Now do the same for people over 50.
ageGtr50 <- subset(cdc, age >= "50")
head(ageGtr50)
## genhlth exerany hlthplan smoke100 height weight wtdesire age gender
## 1 good 0 1 0 70 175 175 77 m
## 5 very good 0 1 0 61 150 130 55 f
## 6 very good 1 1 0 64 114 114 55 f
## 12 fair 1 1 1 69 168 148 62 m
## 14 excellent 1 1 1 70 170 170 69 m
## 16 good 1 1 1 73 185 175 79 m
## over50
## 1 TRUE
## 5 TRUE
## 6 TRUE
## 12 TRUE
## 14 TRUE
## 16 TRUE
So now we use logical conditionals to create a subset of the data based on two or more characteristics, in this case smokers under the age of 23:
under23_and_smoke <- subset(cdc, age < 23 & smoke100 == 1)
head(under23_and_smoke)
## genhlth exerany hlthplan smoke100 height weight wtdesire age gender
## 13 excellent 1 0 1 66 185 220 21 m
## 37 very good 1 0 1 70 160 140 18 f
## 96 excellent 1 1 1 74 175 200 22 m
## 180 good 1 1 1 64 190 140 20 f
## 182 very good 1 1 1 62 92 92 21 f
## 240 very good 1 0 1 64 125 115 22 f
## over50
## 13 FALSE
## 37 FALSE
## 96 FALSE
## 180 FALSE
## 182 FALSE
## 240 FALSE
nrow(under23_and_smoke)
## [1] 620
Now for some pictures that help us visualize descriptive statistics, starting with comparing boxplot with the numerical descriptives provided by summary().
boxplot(cdc$height)
summary(cdc$height)
## Min. 1st Qu. Median Mean 3rd Qu. Max.
## 48.0 64.0 67.0 67.2 70.0 93.0
Now we look at functions that introduce the use of the '~' operator, which reads 'as a function of' or, more colloquially, 'versus'. We use this to compare the weights of respondents that smoke versus those that don't, or, in other words, look at weight as a function of smoking.
boxplot(cdc$smoke100 ~ cdc$weight)
## Error: adding class "factor" to an invalid object
# Note that this produces a mess because we have put weight on the x axis.
# We read the statements formed with the ~ operator as 'y as a function of
# x', so the variable that is going to define the categories, or the x
# variable, shoudl come second. In this case we want to see the weight of
# resondents compared by whether or not they smoke, i.e., we want to see
# weight (the y variable) as a function of smoking (the x variable), or:
boxplot(cdc$weight ~ cdc$smoke100)
Now we look at weather the reported general health of respondents is realated to the bmi of respondents. We are asking if healthier people weigh less on average. So we want to see health ~ bmi. We first calcuate the bmi for each respondent by the expression weight/height2*703. Then we use that as the dependent variable in a boxplot display.
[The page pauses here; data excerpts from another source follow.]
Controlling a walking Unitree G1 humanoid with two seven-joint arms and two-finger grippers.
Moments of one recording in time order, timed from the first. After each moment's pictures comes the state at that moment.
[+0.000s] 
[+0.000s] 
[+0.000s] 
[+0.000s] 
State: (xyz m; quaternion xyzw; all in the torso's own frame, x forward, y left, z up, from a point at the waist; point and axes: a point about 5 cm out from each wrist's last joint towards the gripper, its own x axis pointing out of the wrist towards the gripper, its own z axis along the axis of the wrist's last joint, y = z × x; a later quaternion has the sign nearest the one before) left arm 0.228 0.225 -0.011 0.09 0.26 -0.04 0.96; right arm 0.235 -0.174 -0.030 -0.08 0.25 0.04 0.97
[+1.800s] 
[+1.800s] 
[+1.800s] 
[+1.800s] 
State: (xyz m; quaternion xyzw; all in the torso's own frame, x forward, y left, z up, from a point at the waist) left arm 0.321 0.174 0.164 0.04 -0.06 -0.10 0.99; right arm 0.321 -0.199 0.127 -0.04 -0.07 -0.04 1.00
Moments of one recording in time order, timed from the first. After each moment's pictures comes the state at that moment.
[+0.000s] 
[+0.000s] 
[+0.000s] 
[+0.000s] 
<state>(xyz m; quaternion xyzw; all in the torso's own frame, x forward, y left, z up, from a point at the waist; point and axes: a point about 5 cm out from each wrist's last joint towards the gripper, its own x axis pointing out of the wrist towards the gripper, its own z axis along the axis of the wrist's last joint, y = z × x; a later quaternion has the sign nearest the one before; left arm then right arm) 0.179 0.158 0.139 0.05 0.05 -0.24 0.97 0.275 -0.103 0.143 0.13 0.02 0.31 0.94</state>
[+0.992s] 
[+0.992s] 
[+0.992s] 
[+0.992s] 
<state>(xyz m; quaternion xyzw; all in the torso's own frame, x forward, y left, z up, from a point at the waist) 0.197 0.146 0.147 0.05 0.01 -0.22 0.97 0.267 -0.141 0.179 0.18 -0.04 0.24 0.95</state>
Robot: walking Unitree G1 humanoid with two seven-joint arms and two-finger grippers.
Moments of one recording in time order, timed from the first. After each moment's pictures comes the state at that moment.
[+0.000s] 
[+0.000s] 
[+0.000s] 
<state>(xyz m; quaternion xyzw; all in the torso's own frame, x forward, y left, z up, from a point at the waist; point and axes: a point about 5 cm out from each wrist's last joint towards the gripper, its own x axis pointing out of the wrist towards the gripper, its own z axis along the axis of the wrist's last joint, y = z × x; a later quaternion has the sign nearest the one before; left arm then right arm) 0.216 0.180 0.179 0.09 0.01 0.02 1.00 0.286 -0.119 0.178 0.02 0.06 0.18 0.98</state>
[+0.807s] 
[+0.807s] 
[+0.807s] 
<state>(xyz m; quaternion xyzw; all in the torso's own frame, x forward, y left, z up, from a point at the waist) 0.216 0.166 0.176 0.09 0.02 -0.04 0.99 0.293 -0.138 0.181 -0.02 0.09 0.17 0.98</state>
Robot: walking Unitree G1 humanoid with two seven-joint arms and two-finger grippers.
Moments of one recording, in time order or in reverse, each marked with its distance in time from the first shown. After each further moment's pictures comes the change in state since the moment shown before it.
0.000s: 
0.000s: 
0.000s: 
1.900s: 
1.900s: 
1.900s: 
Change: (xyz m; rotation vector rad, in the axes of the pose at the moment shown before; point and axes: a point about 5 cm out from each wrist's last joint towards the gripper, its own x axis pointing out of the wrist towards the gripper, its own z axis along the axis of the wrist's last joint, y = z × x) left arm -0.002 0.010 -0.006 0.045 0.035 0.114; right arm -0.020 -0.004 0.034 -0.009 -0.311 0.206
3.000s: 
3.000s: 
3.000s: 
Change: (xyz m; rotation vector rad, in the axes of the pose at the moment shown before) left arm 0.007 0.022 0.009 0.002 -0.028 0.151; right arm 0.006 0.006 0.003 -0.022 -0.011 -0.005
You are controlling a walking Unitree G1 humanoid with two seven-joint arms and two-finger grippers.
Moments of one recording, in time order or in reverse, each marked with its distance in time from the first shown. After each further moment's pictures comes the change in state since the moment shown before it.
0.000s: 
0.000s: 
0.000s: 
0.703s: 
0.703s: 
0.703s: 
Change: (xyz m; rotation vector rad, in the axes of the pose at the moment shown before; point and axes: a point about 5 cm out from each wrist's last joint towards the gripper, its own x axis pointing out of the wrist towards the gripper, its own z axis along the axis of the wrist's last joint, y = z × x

cdc$bmi <- (cdc$weight/cdc$height^2) * 703
head(cdc$bmi)
## [1] 25.11 21.45 20.50 21.30 28.34 19.57
boxplot(cdc$bmi ~ cdc$genhlth)
Finally, we create some histograms. Histograms are a good way to visualize the distribution–how spread out something is, of a variable. We are going to look at the bmi variable and vary the breaks in the histogram btween the default, 50 and 100.
hist(cdc$bmi)
hist(cdc$bmi, breaks = 50)
hist(cdc$bmi, breaks = 100)
Now look at a scatter plot. Scatter plots are used for comparing the relationship between two interval level variables. Here we will plot the relationship between weight and desired weight. We will treat weight as the independent variable or the x variable.
plot(cdc$wtdesire ~ cdc$weight)
This is an example of a moderately weak, positive linear association.